This study investigates large language models’ (LLMs’) ability to comprehend fine-grained immunotherapeutic biomarkers—such as PD-L1 and tumor mutational burden (TMB)—in breast cancer, using oncologist-annotated labels as the gold standard. Method: We systematically evaluate BERT, BioBERT, LLaMA, and GPT-series models on an expert-curated dataset of breast cancer literature abstracts, employing zero-shot and few-shot prompting, embedding similarity analysis, and concept activation mapping. Contribution/Results: Domain-adapted smaller models—particularly BioBERT—achieve 78% accuracy, significantly outperforming GPT-4 (62%) and LLaMA-3 (59%). This constitutes the first empirical evidence that pre-trained compact models can surpass general-purpose LLMs in specific clinical concept recognition. Based on these findings, we propose ImmunoFOMO, a clinical-cognitive alignment evaluation framework that challenges the prevailing “scale-driven performance” paradigm in medical AI, underscoring the critical importance of domain knowledge integration and task-specific alignment.

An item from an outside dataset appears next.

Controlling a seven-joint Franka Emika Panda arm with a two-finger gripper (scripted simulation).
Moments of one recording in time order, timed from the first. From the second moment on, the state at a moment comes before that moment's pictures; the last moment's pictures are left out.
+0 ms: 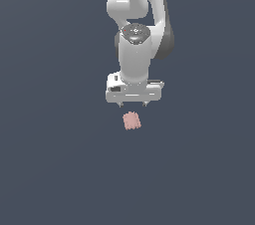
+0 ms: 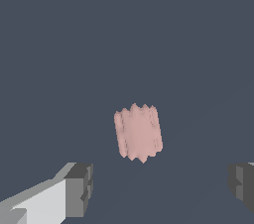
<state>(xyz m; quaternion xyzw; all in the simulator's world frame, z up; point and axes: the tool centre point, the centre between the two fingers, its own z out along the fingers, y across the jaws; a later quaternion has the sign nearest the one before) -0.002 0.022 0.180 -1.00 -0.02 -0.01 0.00</state>
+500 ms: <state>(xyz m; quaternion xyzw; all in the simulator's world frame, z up) -0.007 0.006 0.176 -1.00 0.00 0.00 0.01</state>
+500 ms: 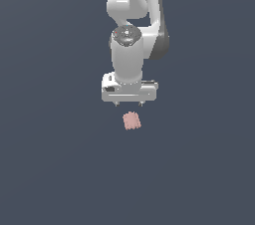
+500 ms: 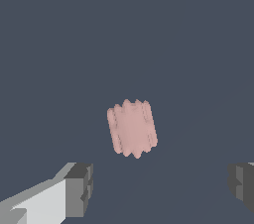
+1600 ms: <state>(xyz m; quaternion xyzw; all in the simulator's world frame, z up) -0.013 0.017 0.092 -1.00 -0.08 0.00 0.00</state>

Language models (LMs) capabilities have grown with a fast pace over the past decade leading researchers in various disciplines, such as biomedical research, to increasingly explore the utility of LMs in their day-to-day applications. Domain specific language models have already been in use for biomedical natural language processing (NLP) applications. Recently however, the interest has grown towards medical language models and their understanding capabilities. In this paper, we investigate the medical conceptual grounding of various language models against expert clinicians for identification of hallmarks of immunotherapy in breast cancer abstracts. Our results show that pre-trained language models have potential to outperform large language models in identifying very specific (low-level) concepts.